August 18, 2019

Mainers wait for March 7 primary day

AUGUSTA — After weeks of absorbing a spillover of presidential politics from across the border, Maine’s focus on the race for the White House grew sharper Wednesday as the primary election results from next door sank in.

State party officials said Tuesday’s voting was bound to — or already had begun to — stimulate campaign organizing by the Democratic and Republican candidates in Maine in advance of the March 7 primaries here.

For the top-tier candidates, their quest now enters a new phase after months of concentration on the early contests in Iowa and New Hampshire.

One day after besting Texas Gov. George W. Bush by 18 points in the New Hampshire Republican primary, Arizona Sen. John McCain said, “it’s going to get more intense.”

Bush said he was surprised by Tuesday’s result, but added: “I am mentally prepared for the long haul.”

New Hampshire’s Democratic primary victor, Vice President Gore, called his narrow win over Bill Bradley “a devastating blow” to the campaign of the former senator from New Jersey.

Bradley, however, said his campaign had made “a remarkable turnaround.”

For Democrats, the next primary voting is five weeks off. That’s when Maine and the rest of New England are among states holding elections. So too are the big states of California and New York.

For Republicans, there is little respite. Delaware is next on Feb. 8. South Carolina has a Republican primary on Feb. 19. Arizona and Michigan hold GOP primaries Feb. 22, followed by Virginia on Feb. 29.

The March 7 primaries, though, could still loom large for the GOP hopefuls.

“I’m encouraged by the Republicans having a friendly, competitive race,” the executive director of the Maine Republican Party, Dwayne Bickford, said Wednesday. “And it certainly shows the depth of our team.”

Bickford’s Democratic Party counterpart, Barbara Raths, said her party’s contest had been competitive for weeks and she joked that Democrats had not needed New Hampshire to highlight that fact.

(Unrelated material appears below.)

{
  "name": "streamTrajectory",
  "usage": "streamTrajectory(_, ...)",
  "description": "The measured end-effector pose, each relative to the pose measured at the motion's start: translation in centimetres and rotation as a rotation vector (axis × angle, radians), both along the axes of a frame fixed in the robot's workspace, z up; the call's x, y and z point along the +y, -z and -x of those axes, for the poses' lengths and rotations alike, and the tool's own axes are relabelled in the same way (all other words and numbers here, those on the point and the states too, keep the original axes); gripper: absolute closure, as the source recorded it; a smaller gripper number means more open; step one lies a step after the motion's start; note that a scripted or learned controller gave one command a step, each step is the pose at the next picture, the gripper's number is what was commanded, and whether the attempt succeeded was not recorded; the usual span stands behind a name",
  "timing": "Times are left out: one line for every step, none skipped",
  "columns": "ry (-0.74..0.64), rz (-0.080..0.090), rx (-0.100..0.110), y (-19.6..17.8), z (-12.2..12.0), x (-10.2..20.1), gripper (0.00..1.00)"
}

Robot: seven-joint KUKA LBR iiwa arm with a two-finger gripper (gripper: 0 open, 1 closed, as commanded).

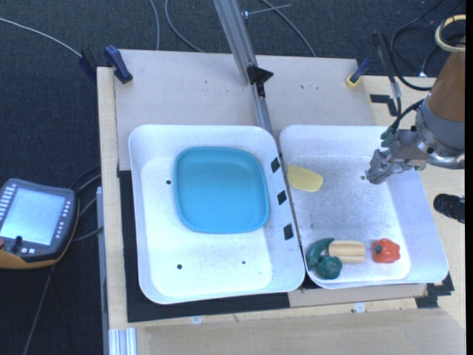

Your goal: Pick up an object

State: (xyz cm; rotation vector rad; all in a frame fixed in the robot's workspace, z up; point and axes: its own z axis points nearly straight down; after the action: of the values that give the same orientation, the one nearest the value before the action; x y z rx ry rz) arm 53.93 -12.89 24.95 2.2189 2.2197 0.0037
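A grey robot arm (447,117) with an orange band reached in over the right-hand bin (414,198), its gripper (377,170) poised above the bin's upper right part; whether the pincer was released or clenched could not be told from this angle, and nothing could be seen in its grasp. Within that bin, a pale yellow object (304,178) lay near the upper left corner, well apart from the gripper. Along the bin's near edge sat three more items in a row: a dark green object (324,259) toward the lower left corner, a tan block (347,251) touching it on the right, and a red object (385,251) just beside the block. Left of that bin stood a second white bin (148,220) holding a blue square plate (222,189). Far to the left of both bins, off the bench, rested a handheld control pendant (33,220) with a lit screen.
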Motion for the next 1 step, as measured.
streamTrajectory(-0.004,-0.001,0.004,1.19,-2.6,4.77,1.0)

“They’re now glad,” Raths said facetiously of Bickford’s comments. “We’ve been glad for a while. Welcome to being glad.”

Four years ago in the state’s first break from a traditional caucus system, President Clinton was virtually uncontested in Maine and took 88.4 percent of the Democratic primary vote. Nine percent of the vote went uncommitted and Lyndon LaRouche took 2.6 percent.

On the Republican side in 1996, Bob Dole was the establishment favorite and eventual nominee. He won the Maine Republican primary with 46.3 percent, followed by that year’s New Hampshire victor, Pat Buchanan, who took 24.5 percent in Maine.

Steve Forbes, finishing third with 14.9 percent, was the only other GOP candidate to make it into double digits in Maine in 1996. Lamar Alexander came in fourth with 6.6 percent, with Sen. Richard Lugar fifth at 2.9 percent.

Another sliver of the Republican vote — 2.6 percent — was recorded as uncommitted, followed by Alan Keyes’ share of 1.8 percent.

Five weeks is a long time in the life of a presidential candidacy, and where the various rivals will stand by March 7 cannot be known. But in the wake of the New Hampshire voting, there is no shortage of theories.

“I think McCain’s margin was certainly impressive,” said independent Gov. Angus King, who publicly professes no preference in the nominating battles. At the same time, King noted, New Hampshire stalled the GOP’s front-runner in 1996 without lasting impact on the way to the national convention.

Assessing the Democratic outcome in New Hampshire, King said Gore’s win, “even though it wasn’t a huge margin, makes a very tough road for Bradley at this point. … At some point, you’ve got to win a few.”

Toward that end, the Democratic rivals are likely to devote some resources to little Maine.

“Apparently both campaigns are bringing field folks in from New Hampshire,” Raths said.

Much of organized labor pledged to Gore is also gearing up, according to Secretary-Treasurer Ned McCann of the Maine AFL-CIO.

Maine figures to be “a relatively small state in the whole scheme of things, but every delegate counts,” McCann said.

Bickford said Bush retains an organizational edge in Maine among the GOP candidates, but that there are signs of grass-roots enthusiasm for McCain and a potential for Forbes’ campaign to step up its presence.

Meanwhile, there is the matter of those old-fashioned Maine caucuses, which still begin the process of selecting the national convention delegates who will do the actual nominating of presidential candidates. (It is the caucuses that produce delegates to this spring’s Democratic and Republican state conventions.)

This year, Democrats will caucus in their local communities on March 5. Republicans, by tradition, spread out their caucuses over a period of weeks that runs through March 20.

Facts about 1996 Maine primaries

The Associated Press

Some facts about Maine’s first presidential primaries in 1996.

Total votes cast: 94,307.

Combined percentage of enrolled Democrats and Republicans voting: 16 percent.

Percentage of estimated voting age population voting: 10 percent.

Republican votes: 67,280.

Percentage of enrolled Republicans voting: 25 percent.

Democratic votes: 27,027.

Percentage of enrolled Democrats voting: 9 percent.